As shown in this case report, the digital workflow is a safe and predictable procedure because of the quality of CT image acquisition and the printing precision of Ti-mesh.3,4 A customized Ti-mesh can have many advantages. This fabrication process offers a bended grid with neat and clean margins, without irregularities and imprecision that may harm soft tissue. The precise adaptation of the mesh to regenerative material and native bone may help reduce micro-movements. In addition, the fabrication process eliminates the need to manually adapt the mesh to the patient, which significantly reduces the working time, open flap period, risk of contamination, and, consequently, postoperative infections.2–4
The risk of early or late exposure is the main drawback of Ti-mesh and seems to correlate with wearing a mobile prosthesis and/or inadequate modeling of the mesh.4,5 Accurate digital planning and a careful prosthetic protocol during the first 3 months of healing seem to be key factors for avoiding biological complications (ie, exposure of Ti-mesh). After removal of the Ti-mesh, a layer of connective tissue covering the newly formed bone, the so-called “pseudo-periosteum,” was observed. This is indicative of a lack of bone regeneration due to infiltration of connective tissue across the mesh holes and does not allow for verification of bone density and features of augmented bone but seems to protect the bone in case of exposure.
After 1 year of loading (Figures 12 and 13), CT was useful for evaluating the structure and stability of the augmented bone. All implants were entirely surrounded by bone tissue on the buccal side, and there was a new cortical layer due to reorganization and remineralization of newly formed bone; the old cortical layer was still detectable in the scans (Figure 14).

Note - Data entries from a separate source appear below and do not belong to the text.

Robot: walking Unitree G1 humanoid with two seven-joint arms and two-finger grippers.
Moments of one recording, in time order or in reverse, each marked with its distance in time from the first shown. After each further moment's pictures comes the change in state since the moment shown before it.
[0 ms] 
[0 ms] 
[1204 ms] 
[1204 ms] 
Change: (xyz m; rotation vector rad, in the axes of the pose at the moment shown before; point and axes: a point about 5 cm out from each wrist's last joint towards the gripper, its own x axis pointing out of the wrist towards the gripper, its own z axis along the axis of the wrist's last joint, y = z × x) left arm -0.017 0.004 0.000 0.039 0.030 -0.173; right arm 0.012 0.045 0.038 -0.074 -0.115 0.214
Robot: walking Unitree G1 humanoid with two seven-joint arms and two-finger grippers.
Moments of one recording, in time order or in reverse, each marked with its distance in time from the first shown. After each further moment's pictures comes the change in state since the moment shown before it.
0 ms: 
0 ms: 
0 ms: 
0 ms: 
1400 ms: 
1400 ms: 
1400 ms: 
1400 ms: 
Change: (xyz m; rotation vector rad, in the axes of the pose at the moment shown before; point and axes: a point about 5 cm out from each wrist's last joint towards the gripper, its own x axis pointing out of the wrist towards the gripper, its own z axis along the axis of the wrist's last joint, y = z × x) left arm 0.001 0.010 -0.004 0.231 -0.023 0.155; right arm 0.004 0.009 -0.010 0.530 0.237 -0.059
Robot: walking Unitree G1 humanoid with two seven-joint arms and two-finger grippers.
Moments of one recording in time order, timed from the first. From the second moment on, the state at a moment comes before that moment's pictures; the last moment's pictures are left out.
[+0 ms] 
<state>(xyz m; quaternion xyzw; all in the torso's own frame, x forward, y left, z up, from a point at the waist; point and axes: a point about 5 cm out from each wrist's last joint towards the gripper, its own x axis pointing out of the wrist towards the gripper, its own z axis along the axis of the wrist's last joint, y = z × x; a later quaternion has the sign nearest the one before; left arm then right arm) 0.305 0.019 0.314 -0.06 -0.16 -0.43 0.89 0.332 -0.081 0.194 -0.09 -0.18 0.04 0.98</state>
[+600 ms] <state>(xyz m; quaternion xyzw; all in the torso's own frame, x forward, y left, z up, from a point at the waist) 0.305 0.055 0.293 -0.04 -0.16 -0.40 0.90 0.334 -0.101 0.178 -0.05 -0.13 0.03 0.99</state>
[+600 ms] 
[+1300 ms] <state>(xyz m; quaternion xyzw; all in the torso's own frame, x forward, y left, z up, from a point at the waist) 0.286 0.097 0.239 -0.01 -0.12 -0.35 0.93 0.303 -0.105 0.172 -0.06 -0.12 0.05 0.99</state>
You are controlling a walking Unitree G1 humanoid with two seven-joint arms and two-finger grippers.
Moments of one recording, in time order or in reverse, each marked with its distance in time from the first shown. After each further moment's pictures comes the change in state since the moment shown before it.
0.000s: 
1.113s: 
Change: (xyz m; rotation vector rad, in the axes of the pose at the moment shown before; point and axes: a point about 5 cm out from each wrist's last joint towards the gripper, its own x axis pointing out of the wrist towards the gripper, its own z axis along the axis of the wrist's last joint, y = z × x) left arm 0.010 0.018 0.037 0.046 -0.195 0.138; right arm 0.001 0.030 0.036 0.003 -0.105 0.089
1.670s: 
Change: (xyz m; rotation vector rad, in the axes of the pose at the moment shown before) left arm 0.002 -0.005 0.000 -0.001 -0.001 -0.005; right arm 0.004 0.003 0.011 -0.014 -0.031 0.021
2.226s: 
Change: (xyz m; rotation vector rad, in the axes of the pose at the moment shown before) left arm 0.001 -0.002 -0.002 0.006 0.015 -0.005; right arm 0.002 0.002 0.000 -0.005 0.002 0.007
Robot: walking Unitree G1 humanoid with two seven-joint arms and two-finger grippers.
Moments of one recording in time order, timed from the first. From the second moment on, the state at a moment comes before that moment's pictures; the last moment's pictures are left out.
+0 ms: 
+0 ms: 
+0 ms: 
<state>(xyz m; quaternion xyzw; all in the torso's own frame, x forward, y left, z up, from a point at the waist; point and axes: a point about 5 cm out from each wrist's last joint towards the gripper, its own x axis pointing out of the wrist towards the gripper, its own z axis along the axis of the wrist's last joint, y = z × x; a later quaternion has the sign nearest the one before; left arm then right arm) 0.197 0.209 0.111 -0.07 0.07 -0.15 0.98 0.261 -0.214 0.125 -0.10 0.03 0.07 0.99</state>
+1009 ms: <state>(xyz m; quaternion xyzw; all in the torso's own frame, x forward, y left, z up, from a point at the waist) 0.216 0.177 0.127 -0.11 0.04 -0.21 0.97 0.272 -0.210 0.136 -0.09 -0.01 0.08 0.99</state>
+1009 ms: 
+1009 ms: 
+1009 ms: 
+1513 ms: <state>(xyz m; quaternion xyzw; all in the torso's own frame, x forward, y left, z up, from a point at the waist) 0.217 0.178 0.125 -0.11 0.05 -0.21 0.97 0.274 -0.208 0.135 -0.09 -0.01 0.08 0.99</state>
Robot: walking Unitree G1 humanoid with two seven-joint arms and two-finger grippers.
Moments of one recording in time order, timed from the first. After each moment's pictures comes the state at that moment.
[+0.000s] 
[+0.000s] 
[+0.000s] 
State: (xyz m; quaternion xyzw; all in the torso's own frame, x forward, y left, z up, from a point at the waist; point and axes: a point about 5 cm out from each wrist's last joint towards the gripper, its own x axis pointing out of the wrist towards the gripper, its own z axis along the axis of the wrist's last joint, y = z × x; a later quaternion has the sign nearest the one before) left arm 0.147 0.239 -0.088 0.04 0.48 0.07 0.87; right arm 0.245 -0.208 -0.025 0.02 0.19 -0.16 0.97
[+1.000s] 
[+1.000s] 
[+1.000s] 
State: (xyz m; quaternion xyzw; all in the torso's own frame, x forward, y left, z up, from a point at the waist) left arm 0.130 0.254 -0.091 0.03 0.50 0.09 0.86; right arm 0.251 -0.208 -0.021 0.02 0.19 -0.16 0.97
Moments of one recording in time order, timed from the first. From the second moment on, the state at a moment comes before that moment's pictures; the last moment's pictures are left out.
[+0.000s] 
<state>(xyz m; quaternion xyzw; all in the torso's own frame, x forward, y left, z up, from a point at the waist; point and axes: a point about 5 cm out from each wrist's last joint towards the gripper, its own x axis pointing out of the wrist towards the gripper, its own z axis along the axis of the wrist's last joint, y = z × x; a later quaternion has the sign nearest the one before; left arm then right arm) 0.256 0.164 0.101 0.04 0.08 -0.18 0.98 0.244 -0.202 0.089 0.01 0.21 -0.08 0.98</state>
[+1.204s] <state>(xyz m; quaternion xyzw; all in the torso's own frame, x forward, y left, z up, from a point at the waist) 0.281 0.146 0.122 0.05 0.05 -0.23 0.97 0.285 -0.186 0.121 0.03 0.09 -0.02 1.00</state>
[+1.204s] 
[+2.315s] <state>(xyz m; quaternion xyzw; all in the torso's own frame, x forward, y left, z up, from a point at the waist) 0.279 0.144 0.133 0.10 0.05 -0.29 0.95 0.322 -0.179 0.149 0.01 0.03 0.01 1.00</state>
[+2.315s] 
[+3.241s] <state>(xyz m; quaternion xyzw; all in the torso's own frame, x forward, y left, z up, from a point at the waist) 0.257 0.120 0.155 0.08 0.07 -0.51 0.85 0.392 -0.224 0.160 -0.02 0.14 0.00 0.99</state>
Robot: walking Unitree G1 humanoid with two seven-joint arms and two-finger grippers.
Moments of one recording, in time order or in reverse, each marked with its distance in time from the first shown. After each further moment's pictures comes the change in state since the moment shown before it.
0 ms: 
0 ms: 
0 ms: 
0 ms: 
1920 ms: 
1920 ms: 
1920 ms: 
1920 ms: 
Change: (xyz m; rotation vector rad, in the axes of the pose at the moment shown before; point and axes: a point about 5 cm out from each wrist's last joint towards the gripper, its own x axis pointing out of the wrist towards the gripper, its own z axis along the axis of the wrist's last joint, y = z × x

The rationale to place implants simultaneously with horizontal bone augmentation was based on a reference point to verify the reduction of augmented bone over time.
In summary, the advantages of 3D designing and printing a customized Ti-mesh are the high stability of the regenerative material, neat margins and no sharp edges, only 2 or 3 vestibular pins needed to fix the mesh, working time reduction, infection risk reduction, and previsualization of the result.
With proper patient selection, careful diagnostic procedures, and advanced surgical skills, this technique could become a valid alternative to standard Ti-mesh in the edentulous atrophic maxilla. The predictability of this technique permits simultaneous implant placement without compromising bone regeneration over the implants in cases of fenestration or dehiscence.
Within the limit of a case report, immediate maxillary implant insertion with simultaneous horizontal bone augmentation with customized CAD/CAM Ti-mesh is a promising technique. Comparative studies with longer follow-up and a larger population are required to validate this simplified approach.
The authors declare no conflicts of interest.